- Blaine Location in Missouri Blaine Blaine (the United States)
- Coordinates: 37°56′58″N 94°23′06″W﻿ / ﻿37.9494801°N 94.3849506°W
- Country: United States
- State: Missouri
- County: Vernon
- Township: Osage
- Elevation: 764 ft (233 m)
- Time zone: UTC−6 (CST)
- • Summer (DST): UTC−5 (CDT)
- Area code: 417

= Blaine, Missouri =

Unincorporated community in Missouri, U.S.

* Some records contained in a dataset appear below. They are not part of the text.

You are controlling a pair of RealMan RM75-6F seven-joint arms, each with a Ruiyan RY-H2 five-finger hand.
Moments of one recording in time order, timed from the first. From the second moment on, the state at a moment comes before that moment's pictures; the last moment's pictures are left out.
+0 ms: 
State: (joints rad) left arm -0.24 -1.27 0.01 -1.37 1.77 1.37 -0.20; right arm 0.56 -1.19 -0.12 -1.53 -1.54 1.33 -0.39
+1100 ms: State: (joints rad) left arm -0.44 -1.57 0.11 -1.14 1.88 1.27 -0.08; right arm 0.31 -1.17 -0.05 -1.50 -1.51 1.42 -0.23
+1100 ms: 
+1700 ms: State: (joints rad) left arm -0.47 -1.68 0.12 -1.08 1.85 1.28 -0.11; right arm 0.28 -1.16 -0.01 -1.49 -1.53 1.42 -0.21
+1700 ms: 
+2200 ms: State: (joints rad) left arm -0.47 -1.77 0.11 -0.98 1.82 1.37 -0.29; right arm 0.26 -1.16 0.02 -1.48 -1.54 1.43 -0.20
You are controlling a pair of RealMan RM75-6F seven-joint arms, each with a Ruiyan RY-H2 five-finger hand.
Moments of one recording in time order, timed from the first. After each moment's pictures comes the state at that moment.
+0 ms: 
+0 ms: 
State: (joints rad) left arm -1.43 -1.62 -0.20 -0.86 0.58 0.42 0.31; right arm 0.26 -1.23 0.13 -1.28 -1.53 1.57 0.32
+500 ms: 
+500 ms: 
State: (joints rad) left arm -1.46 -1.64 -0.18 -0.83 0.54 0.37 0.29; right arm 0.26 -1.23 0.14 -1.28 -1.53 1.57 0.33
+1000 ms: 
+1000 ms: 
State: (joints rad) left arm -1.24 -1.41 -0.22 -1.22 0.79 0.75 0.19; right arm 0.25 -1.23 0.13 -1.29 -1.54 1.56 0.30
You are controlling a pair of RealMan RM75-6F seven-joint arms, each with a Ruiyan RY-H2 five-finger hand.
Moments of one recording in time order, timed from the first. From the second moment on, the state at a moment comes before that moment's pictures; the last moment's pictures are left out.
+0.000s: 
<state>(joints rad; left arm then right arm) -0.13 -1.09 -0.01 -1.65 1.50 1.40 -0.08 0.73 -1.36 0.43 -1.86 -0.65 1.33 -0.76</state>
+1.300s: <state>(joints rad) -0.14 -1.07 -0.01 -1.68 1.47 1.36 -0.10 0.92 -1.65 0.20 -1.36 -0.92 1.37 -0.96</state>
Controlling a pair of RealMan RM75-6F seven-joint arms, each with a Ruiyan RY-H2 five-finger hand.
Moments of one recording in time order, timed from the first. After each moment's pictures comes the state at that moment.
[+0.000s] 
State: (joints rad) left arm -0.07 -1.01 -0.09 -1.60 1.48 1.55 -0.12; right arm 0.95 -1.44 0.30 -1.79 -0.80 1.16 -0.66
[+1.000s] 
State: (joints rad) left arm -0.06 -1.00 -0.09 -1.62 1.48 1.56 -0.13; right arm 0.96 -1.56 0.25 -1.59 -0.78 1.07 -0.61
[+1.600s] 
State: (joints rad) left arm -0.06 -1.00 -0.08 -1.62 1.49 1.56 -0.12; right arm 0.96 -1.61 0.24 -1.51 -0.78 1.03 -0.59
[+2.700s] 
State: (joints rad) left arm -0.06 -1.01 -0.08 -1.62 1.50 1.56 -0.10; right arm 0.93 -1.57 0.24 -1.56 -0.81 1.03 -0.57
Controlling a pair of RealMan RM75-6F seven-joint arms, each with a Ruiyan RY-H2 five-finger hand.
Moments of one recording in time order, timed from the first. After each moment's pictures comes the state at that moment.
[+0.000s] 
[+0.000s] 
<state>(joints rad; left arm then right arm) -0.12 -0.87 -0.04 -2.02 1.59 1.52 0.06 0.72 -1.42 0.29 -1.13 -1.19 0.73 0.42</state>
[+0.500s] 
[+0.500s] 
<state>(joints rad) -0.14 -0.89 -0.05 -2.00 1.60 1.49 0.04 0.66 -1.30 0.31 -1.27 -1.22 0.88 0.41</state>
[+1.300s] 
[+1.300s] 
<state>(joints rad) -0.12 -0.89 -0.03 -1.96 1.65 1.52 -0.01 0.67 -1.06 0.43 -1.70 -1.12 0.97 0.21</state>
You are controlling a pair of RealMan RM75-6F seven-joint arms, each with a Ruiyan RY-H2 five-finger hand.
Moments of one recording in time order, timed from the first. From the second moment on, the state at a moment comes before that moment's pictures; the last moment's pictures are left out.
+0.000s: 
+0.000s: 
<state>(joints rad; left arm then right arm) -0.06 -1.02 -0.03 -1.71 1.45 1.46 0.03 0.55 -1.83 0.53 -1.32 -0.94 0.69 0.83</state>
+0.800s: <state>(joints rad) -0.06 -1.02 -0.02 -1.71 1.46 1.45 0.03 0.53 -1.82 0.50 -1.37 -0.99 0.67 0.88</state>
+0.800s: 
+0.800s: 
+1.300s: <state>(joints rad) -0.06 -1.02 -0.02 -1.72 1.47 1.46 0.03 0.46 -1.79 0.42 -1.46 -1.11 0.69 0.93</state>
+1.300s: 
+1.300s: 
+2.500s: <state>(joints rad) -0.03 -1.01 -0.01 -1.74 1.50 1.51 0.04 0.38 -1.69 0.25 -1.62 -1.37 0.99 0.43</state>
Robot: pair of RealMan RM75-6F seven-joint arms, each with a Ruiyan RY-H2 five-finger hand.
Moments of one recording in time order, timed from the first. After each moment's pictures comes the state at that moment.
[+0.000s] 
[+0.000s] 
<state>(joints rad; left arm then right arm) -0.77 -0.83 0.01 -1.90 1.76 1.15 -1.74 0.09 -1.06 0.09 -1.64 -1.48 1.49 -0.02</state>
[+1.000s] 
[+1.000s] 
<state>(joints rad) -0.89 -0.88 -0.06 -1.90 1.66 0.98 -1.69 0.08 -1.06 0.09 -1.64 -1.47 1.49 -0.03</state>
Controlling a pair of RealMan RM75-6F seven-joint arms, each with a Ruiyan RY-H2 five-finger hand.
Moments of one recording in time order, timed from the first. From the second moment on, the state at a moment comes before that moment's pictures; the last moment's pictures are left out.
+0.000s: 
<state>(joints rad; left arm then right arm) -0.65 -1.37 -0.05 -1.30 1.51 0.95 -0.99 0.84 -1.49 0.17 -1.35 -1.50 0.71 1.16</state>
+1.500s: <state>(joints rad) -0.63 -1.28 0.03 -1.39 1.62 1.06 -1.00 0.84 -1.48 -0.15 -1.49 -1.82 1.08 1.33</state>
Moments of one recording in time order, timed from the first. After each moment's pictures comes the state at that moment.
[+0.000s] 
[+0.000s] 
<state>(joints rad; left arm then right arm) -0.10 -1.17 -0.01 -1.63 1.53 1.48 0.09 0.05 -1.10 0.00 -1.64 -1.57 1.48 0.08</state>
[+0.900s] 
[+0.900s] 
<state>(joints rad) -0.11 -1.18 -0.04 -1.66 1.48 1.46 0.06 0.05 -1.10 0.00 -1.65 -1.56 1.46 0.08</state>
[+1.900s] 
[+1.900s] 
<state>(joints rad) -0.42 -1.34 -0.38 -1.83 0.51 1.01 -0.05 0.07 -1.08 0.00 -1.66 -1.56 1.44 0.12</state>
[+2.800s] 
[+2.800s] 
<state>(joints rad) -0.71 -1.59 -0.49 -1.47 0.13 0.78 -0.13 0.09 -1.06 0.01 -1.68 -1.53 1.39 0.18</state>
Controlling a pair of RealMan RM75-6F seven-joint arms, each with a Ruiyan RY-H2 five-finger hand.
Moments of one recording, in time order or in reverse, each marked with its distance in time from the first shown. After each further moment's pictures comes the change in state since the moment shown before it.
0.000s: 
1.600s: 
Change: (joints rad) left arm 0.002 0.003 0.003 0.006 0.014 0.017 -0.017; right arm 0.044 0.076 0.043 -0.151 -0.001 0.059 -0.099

Blaine is an unincorporated community in Osage Township, Vernon County, in the U.S. state of Missouri.

==History==
Blaine was platted in 1884 and named after James G. Blaine, an American statesman and Republican politician who was the Republican Party's presidential nominee that year. Blaine had previously served as Speaker of the House, U.S. Senator from Maine, and Secretary of State; he lost the 1884 election to Grover Cleveland by a narrow margin.

A post office called Blaine was established in 1884 and remained in operation until 1888.

==Geography==
Blaine is located in Osage Township in the northern part of Vernon County, approximately 8 mi north of Nevada, the county seat. The community sits at an elevation of 764 ft above sea level on the gently rolling prairies characteristic of the Osage Plains.

Osage Township was established in 1855 when Vernon County was organized and takes its name from the Osage people, who historically controlled a vast territory in the region. The Osage Village State Historic Site, preserving an archaeological site of a major Osage village occupied from approximately 1700 to 1775, is located elsewhere in Vernon County.